The schematic diagram of the effects of microstructure evolution on crack propagation. (a) Nano-α phases increase the microstructure inhomogeneity and induce secondary cracks; (b) LAGBs hinder the crack propagation and result in crack deflection; (c) Twins affect the cohesive properties of twin/matrix interface and lead to crack propagating along the twins; (d) The direction of crack propagation is perpendicular to the twin axis, twins hinder the crack propagation and deflect the crack propagation

4 Conclusions

In this work, we discussed exceptional nano-α phases and {10\( \bar{1} \)2} deformation twins in Ti-6Al-4V alloy with equiaxed microstructure during high-temperature fatigue test. The ORs between nano-α and β phase, precipitation mechanism of nano-α phases, the twin nucleation and propagation mechanism are systematic discussed. The main conclusions are as follows:

1. (1)

   Exceptional nano-α phases precipitate in the β phase and have (0001)_α//(110)_β, [11\( \bar{2} \)0]_α//[111]_β Burgers orientation relationship (OR) with β phase, the nano-α/β interface with terraced structure consists of (0\( \bar{1} \)10)_α//(1\( \bar{1} \)2)_β and (10\( \bar{1} \)0)_α//(1\( \bar{1} \)0)_β.

2. (2)

   Numerous dislocations accumulate in the β phase.
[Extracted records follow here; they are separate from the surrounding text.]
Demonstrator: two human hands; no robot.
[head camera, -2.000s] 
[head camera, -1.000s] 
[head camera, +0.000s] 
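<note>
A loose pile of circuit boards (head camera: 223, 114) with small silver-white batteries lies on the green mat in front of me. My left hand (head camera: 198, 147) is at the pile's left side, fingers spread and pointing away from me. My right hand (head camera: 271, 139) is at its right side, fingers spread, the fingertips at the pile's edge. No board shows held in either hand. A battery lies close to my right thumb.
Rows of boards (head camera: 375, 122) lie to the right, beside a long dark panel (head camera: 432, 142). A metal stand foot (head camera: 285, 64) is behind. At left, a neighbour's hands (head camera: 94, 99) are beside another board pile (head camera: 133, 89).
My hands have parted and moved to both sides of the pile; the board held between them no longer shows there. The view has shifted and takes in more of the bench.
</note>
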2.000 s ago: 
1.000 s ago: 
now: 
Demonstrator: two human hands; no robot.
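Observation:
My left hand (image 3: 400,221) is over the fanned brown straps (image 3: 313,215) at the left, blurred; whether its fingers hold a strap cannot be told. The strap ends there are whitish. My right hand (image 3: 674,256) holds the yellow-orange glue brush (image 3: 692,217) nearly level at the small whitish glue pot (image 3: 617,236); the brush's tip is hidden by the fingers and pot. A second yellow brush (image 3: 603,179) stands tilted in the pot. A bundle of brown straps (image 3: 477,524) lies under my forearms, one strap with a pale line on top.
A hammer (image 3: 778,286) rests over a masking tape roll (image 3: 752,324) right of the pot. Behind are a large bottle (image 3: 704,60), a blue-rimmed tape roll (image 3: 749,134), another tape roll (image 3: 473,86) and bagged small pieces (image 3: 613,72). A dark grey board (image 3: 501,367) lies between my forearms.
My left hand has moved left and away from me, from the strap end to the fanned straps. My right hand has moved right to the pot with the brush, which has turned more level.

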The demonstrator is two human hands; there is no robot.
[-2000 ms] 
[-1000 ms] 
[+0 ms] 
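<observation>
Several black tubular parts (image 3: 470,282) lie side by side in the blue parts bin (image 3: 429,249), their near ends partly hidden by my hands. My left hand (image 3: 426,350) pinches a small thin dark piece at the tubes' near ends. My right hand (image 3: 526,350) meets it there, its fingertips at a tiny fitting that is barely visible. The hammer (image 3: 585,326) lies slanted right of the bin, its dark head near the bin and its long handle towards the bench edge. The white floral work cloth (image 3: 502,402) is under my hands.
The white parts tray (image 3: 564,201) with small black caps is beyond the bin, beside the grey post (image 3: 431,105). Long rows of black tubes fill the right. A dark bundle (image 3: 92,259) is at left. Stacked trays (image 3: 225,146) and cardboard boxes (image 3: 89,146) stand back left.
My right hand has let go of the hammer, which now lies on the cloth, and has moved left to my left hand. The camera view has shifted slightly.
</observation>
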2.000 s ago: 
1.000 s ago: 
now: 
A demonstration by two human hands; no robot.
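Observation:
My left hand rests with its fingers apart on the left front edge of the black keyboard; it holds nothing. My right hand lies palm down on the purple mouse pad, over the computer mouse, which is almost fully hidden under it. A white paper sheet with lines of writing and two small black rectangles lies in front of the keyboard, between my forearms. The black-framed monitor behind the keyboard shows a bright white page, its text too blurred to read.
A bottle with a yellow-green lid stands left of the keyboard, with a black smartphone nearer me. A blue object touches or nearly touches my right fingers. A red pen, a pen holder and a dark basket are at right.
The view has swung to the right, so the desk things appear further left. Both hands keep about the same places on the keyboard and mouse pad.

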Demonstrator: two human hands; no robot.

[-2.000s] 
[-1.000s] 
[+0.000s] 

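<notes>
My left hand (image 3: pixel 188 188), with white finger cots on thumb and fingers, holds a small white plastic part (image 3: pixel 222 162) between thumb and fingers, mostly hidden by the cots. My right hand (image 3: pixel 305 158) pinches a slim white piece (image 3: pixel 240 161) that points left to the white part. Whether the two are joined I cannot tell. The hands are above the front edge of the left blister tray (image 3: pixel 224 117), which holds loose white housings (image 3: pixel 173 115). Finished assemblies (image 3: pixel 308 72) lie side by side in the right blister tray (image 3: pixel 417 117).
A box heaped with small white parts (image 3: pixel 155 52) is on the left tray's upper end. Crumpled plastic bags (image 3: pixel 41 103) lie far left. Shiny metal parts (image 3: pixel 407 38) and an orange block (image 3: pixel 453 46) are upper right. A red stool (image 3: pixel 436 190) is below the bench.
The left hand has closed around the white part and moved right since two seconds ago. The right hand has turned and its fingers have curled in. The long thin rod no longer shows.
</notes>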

Dislocations become the diffused channel of O, Al and V atoms. The α stabilizers (O element) diffuse into the crystal lattice and β stabilizers (V element) spread out of the crystal lattice which accelerate the nucleation of nano-α phases.

3. (3)

   The nucleation of {10\( \bar{1} \)2} deformation twins is attributed to heterogeneous mechanisms. <a> and <c + a> dislocations pile up at the primary α grain, interface and LAGBs, dissociate into twinning dislocations and promote the twin nucleation.

4. (4)

   The twinning dislocations transformation would help the nano-α twins cross the α/β interface and propagate in the primary α phase. Moreover, nano-α twins would result in strain transfer at the interface and promote the new twin nucleation in the adjacent primary α grain.

5. (5)

   The nano-α phases, deformation twins and low angle grain boundaries play key roles in fatigue crack propagation. With the effects of nano-α phases, LAGBs and twins, the resistance of crack propagation increased and the driving force decreased, and result in the low fatigue crack growth rate.